Simultaneously maximizing microalgal biomass and lipid productivities by machine learning driven modeling, global sensitivity analysis and multi-objective optimization for sustainable biodiesel production

Abstract

Simultaneous enhancement in the productivities of microalgal biomass and lipids that are inversely correlated to each other has been a long-standing challenge before the scientists engaged in algal biodiesel research and innovation. This study, develops an Artificial Neural Network (ANN) model and uses multi-objective optimization approach to determine the process parameters, namely, light intensity, CO2%, air flow rate, and C/N ratio to maximize biomass and lipid productivities of microalga, Chlorella sorokiniana, simultaneously. Experimental data based on central composite design (CCD) were used to train a feed-forward multilayer ANN with four critical parameters. The global sensitivity analysis was performed on the trained ANN model using Sobol's method to assess the relative significance of the four process variables. Since the objectives of maximizing biomass and lipid productivities conflict with each other, multi-objective optimization approach was used for deriving the optimal process parameters, experimental validation of which resulted in approximately 3 times increase in biomass productivity and 7 times increase in lipid productivity.

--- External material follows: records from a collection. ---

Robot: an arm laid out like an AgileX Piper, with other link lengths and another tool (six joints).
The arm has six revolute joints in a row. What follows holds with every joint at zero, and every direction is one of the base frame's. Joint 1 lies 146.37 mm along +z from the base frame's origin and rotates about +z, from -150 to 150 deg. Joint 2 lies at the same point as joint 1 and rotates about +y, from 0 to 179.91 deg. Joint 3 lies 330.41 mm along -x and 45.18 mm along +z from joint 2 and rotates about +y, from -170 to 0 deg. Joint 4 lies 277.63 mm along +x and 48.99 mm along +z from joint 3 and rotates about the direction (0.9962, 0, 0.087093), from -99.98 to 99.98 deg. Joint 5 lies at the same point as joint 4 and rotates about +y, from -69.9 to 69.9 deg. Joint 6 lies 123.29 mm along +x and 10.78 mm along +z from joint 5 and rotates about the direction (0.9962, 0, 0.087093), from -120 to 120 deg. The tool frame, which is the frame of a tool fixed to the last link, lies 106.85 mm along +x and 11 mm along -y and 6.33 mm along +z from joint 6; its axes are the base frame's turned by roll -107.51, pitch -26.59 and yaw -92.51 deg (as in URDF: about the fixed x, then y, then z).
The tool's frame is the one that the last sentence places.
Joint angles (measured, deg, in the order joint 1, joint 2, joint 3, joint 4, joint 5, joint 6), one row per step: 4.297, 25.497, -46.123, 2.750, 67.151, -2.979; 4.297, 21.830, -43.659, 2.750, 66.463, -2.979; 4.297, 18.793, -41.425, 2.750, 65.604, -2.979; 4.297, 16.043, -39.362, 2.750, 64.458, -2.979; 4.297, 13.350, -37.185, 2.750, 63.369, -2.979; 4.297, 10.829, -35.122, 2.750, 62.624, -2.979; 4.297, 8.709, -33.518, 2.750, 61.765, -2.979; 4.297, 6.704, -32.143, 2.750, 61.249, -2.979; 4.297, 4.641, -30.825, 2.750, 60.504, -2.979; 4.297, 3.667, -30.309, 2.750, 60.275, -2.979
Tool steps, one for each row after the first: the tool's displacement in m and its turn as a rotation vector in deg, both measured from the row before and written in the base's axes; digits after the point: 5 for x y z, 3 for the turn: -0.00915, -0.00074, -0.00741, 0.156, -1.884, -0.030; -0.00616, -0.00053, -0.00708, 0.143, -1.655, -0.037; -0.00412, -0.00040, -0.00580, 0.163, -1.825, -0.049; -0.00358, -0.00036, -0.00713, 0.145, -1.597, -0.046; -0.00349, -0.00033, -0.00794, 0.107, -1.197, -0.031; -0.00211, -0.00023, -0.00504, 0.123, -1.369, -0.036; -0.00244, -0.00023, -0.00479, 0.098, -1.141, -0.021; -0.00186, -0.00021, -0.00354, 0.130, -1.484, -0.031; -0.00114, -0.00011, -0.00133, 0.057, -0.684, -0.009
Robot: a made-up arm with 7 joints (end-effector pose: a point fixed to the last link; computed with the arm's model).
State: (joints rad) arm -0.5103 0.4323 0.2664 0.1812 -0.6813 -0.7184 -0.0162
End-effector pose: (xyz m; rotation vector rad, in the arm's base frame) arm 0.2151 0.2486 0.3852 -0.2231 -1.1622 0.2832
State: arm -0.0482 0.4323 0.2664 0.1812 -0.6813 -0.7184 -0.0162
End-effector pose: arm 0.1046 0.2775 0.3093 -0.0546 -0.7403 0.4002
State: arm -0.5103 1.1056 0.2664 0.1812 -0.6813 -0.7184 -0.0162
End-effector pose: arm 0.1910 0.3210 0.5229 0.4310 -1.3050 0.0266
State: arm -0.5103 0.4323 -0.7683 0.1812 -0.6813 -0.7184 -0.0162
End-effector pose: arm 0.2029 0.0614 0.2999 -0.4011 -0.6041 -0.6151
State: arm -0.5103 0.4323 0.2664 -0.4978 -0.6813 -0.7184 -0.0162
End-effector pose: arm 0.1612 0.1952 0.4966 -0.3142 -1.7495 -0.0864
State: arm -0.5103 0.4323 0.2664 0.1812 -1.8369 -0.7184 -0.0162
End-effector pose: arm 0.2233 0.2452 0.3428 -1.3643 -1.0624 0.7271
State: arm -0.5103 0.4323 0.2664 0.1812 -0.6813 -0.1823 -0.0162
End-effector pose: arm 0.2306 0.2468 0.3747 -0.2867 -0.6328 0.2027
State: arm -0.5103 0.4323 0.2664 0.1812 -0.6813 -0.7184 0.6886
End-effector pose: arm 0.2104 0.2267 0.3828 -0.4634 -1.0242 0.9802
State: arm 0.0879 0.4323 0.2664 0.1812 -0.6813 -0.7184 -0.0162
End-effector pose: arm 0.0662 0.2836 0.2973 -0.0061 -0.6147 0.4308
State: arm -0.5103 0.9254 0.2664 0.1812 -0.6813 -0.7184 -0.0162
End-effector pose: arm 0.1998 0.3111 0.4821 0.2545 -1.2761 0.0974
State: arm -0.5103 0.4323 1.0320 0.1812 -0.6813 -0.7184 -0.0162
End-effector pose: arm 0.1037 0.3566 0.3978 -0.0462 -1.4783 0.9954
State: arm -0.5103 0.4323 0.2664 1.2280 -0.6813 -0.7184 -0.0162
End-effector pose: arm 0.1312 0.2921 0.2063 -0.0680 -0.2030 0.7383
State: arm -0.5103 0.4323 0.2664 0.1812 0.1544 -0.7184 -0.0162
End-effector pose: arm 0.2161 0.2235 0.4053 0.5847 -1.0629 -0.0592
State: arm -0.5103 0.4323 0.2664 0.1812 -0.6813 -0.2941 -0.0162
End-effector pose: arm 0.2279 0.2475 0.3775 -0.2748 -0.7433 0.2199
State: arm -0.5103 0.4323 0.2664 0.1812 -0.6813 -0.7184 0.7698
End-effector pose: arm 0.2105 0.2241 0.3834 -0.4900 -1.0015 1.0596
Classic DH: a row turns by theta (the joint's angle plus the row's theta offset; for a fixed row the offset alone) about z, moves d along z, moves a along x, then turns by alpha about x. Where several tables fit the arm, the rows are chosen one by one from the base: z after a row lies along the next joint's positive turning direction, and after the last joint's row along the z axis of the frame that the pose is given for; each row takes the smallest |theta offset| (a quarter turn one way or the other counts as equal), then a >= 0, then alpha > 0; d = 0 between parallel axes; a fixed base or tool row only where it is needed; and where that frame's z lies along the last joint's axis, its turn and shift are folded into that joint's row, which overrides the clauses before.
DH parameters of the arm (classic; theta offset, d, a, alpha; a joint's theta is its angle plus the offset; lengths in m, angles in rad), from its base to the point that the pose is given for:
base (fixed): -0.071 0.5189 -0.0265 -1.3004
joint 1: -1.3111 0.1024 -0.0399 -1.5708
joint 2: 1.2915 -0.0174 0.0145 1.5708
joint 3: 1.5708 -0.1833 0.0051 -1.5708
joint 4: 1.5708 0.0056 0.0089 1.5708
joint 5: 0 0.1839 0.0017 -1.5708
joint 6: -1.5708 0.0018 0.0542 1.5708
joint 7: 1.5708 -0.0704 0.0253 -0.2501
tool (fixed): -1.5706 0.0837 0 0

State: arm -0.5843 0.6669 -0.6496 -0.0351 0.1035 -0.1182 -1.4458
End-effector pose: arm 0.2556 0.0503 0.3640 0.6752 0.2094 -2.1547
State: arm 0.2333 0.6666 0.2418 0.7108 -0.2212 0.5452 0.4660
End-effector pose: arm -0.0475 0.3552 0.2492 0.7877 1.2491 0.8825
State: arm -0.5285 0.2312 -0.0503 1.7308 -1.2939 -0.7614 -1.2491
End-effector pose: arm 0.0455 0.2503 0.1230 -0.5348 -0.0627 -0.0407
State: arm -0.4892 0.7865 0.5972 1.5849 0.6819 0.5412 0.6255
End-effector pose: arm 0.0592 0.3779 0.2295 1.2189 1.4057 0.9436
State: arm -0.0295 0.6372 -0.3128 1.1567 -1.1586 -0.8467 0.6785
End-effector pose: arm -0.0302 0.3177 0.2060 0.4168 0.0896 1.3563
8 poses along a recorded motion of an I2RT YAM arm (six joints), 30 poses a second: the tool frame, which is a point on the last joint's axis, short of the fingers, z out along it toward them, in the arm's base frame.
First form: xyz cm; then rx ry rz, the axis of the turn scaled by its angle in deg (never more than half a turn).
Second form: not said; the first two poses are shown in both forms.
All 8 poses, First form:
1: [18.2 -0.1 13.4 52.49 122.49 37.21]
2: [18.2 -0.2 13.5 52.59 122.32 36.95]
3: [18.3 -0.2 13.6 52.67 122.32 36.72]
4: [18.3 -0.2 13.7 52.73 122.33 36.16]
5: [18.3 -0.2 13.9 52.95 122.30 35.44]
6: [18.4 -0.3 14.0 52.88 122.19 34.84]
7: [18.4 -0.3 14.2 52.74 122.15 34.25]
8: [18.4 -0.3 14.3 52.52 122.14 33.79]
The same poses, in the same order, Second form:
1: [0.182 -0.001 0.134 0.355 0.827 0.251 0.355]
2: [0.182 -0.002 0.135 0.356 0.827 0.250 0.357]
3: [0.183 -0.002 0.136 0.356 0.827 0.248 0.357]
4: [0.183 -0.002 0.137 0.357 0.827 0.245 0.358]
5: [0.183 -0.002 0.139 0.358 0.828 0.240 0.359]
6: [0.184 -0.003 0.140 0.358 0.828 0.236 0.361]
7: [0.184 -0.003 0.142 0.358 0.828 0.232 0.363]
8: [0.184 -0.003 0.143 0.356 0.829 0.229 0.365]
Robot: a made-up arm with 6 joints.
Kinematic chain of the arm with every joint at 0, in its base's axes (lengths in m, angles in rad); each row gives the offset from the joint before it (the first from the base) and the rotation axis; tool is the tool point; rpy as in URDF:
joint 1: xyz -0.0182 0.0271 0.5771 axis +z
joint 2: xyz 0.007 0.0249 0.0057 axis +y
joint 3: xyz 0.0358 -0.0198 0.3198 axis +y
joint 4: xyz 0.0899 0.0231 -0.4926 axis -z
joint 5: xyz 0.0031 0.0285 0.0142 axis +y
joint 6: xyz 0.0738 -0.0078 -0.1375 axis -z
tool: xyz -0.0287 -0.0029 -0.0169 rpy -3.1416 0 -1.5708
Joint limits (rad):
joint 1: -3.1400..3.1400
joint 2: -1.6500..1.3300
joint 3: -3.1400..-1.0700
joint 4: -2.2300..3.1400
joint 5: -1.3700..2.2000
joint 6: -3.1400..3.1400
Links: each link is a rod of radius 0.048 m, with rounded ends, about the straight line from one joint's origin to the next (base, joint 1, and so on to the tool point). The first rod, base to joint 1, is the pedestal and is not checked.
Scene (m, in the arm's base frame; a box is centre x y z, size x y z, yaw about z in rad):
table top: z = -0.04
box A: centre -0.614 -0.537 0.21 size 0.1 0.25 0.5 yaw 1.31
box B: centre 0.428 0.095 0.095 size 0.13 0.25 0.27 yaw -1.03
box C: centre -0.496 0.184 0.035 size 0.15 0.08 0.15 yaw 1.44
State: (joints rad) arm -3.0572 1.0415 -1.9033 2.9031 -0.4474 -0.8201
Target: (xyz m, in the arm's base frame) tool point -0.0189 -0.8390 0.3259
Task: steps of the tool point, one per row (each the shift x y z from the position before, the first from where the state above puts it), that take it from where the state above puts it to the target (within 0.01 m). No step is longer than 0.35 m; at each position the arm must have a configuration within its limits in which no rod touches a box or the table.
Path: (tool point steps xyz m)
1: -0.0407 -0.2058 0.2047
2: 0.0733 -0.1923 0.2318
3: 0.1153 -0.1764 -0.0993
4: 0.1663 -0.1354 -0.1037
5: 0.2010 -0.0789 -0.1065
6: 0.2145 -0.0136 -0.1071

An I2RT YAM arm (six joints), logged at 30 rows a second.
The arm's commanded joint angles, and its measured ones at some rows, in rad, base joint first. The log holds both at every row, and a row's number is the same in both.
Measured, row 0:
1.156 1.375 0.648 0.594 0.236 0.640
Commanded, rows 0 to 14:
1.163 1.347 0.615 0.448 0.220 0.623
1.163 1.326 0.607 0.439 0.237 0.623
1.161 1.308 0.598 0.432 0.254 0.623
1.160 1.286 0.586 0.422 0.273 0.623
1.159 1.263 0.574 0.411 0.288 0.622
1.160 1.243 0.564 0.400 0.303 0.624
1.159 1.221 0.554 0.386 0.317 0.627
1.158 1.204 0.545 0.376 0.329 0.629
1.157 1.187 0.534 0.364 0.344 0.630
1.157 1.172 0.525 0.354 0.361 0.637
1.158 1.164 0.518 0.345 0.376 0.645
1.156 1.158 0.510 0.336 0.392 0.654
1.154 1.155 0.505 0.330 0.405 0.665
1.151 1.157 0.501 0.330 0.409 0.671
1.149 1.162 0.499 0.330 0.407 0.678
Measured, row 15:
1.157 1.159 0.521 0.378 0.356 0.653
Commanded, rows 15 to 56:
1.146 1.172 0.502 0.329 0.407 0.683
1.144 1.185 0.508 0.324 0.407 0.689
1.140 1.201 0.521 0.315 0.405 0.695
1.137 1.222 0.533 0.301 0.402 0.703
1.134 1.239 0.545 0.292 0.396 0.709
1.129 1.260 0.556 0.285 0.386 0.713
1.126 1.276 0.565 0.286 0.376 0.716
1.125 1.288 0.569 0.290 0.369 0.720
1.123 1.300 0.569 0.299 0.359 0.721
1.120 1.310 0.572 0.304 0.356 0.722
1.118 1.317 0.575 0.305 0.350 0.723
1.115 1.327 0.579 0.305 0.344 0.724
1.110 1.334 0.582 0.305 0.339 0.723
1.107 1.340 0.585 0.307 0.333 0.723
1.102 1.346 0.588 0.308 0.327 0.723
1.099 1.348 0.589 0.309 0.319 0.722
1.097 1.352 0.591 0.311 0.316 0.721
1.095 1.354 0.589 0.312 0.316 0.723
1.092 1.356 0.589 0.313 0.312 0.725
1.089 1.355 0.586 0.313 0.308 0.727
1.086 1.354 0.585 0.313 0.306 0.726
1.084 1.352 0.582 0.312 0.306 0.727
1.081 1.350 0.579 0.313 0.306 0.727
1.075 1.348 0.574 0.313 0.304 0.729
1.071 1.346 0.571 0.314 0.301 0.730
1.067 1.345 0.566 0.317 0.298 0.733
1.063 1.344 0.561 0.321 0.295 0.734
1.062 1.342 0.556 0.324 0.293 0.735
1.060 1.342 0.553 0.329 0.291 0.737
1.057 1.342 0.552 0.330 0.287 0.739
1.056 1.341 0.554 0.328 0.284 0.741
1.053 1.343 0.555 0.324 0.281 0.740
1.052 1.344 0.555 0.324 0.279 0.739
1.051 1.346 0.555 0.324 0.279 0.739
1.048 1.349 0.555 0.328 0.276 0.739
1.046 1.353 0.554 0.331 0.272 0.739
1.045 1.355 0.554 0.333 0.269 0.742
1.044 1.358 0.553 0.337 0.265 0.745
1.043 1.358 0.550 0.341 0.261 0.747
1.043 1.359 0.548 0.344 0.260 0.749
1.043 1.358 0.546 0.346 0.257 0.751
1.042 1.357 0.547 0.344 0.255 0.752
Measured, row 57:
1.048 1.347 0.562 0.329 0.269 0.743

On transesterification of the lipid, the biodiesel product with saturated to unsaturated fatty acids ratio of 48:52 conformed very well to the international standards, ASTM D6751 and EN14214, thereby making it an environment friendly green biofuel. Thus, the present study showcases the successful application of machine learning tool in analysing the global sensitivity analysis of process variables, and employ it for multi-objective optimization towards achieving maximum microalgal biomass and lipid productivities concomitantly for potentially sustainable production of biodiesel.